Penyeimbangan kehidupan dunia dan akhirat adalah tuntunan agama, karena memang kehidupan akhirat yang baik akan sangat tergantung dengan keadaan hidup di dunia.  Karena Allah SWT telah menjadikan manusia sebagai khalifah di muka bumi, maka manusia bisa mengelola dunia dengan sebaik-baiknya.
          Sejarah pasca Rasulullah SAW telah menunjukkan perkembangan budaya manusia yang sangat cepat.  Para sahabat dan tabi’in telah mampu mengikuti petunjuk Rasulullah SAW sebagai manusia utama, dengan menjalankan misi risalahnya, menguasai dunia tanpa meninggalkan ketaatannya sebagai hamba Allah SWT.
          Ketentuan/tata cara  ibadah kepada Allah SWT adalah hak Allah dengan mencontoh perilaku Rasulullah SAW.  Sementara dalam kehidupan dunia, menggunakan akal dan kemampuannya untuk mengelola dunia dengan sebaik-baiknya. Bisa dilihat pada masa keemasan kekuasaan dunia Islam, muncul ilmuwan-ilmuwan yang luar biasa, justru ketika mereka mencoba menerjemahkan peninggalan kitab-kitab Yunani.  Sehungga kita kenal Al Chimi, Al Khawarizmi, Ibnu Rusyd, Ibnu Sina dan sederet ilmuwan-ilmuwan besar yang telah berjasa sangat besar bagi perkembangan peradaban manusia.  Memang kemudian dalam perkembangan dunia modern sekarang ini, seakan ummat Islam menjadi tertinggal.

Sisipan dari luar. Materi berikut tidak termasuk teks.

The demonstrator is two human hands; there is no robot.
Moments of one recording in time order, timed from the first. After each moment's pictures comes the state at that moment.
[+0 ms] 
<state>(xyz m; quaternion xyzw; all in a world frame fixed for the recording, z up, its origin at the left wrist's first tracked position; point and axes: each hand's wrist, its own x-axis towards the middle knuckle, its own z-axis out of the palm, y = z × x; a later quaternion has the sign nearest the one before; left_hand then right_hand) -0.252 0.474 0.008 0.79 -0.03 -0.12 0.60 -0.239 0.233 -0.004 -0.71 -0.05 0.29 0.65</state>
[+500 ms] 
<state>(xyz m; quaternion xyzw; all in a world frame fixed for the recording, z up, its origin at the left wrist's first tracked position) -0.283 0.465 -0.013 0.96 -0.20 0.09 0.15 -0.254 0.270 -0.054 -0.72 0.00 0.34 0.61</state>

          Inilah yang perlu ditelaah secara kritis dan kreatif, dengan tetap berpegang teguh pada keyakinan manusia sebagai hamba Allah dan khalifah di muka bumi.  Pada satu kelompok terkadang ada keraguan ketika akan menggunakan penemuan-penemuan “orang lain” sehingga takut disebut menjadi kelompok tersebut.  Oleh karena itu perlu kita melihat sejarah para sahabat pasca Rasulullah SAW.  Kecerdasan dan proses kreatif Khalifah Usman bin Affan adalah salah satu contoh, ketika beliau “membukukan” Al Qur’an, sesuatu yang pada masa Rasulullah SAW serta khalifah Abu Bakar ra dan Umar ra tidak dilakukan.  Demikian pula proses cerdas dan kreatif Khalifah Umar bin Khattab ra, menetapkan penggunaan perhitungan/penanggalan dengan tahun Hijriyah, tanpa harus takut disebut meniru budaya bangsa/agama lain.

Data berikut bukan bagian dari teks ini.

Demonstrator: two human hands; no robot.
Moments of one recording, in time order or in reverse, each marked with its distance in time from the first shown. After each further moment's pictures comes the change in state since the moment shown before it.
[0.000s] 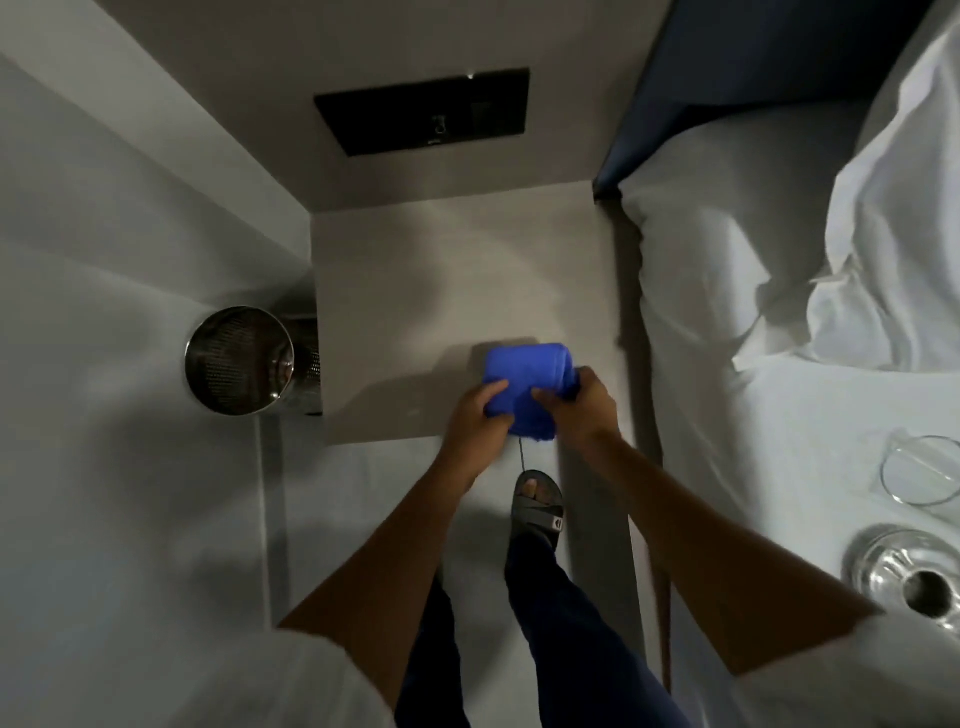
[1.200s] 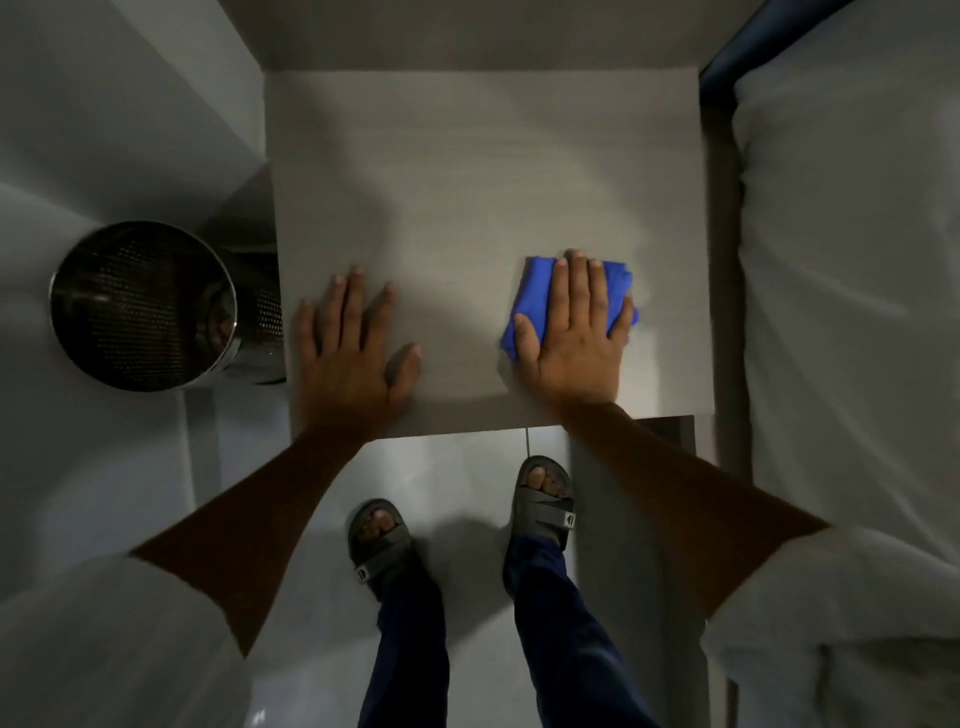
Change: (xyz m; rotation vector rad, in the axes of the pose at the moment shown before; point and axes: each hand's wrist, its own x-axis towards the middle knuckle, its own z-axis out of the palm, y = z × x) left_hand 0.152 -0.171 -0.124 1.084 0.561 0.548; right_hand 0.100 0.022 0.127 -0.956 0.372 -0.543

          Pada periode-periode berikut, muncul ulama-ulama besar yang dengan proses kreatif dan kecerdasannya membukukan Hadits Rasulullah SAW, seperti yang dilakukan oleh Imam Syafii, Imam Hambali dan para mujtahid yang lain.  Padahal membukukan/menulis hadits “pernah dilarang” oleh Rasulullah SAW dan juga tidak dilakukan oleh para sahabat.  Keberanian dan proses kreatif tersebut sekarang sangat terasa manfaatnya bagi perkembangan kaum muslimin.  Demikian juga se abad lampau KHA Dahlan juga dengan berani melakukan terobosan kreatifnya mendirikan organisasi Muhammadiyah serta mendirikan sekolah “klasikal” tanpa harus takut disebut “tasyabuh” atau meniru budaya orang-orang kafir.
          Penggunaan kalender internasional dengan perhitungan matahari (syamsiyah) adalah suatu keniscayaan yang tidak bisa dihindari.  Perhitungan ini sangat membantu manusia dalam memperhitungkan musim tanam/musim panen ataupun yang berkaitan dengan cuaca.  Untuk itulah ummat Islam tidak perlu ragu menggunakan kalender tersebut, disamping menggunakan kalender qamariyah untuk menentu waktu ibadah (ramadhan dan haji).
          Perkembangan budaya ilmu pengetahuan dan teknologi manusia demikian cepatnya dan harus diakui sekarang ini, dunia ilmu pengetahuan dikuasai oleh “orang lain”demikian juga ekonomi dan politik.  Akankah kita ummat Islam, kemudian menjadi “ummat yang terpinggirkan”.  Tentu jawabannya adalah tidak, oleh karena itu proses kreatif dan cerdas harus terus kita lakukan agar kita mampu menjadi “ibadiyah sholihun“ yang bisa menguasai dunia,  dengan cara mempelajari ilmu pengetahuan yang berkembang serta menggunakan momentum waktu yang tepat untuk mengingatkan manusia, tanpa harus takut disebut “tasyabuh” selama itu adalah “urusan dunia”, karena Antum A’lamu bi Umuri Dun-yakum.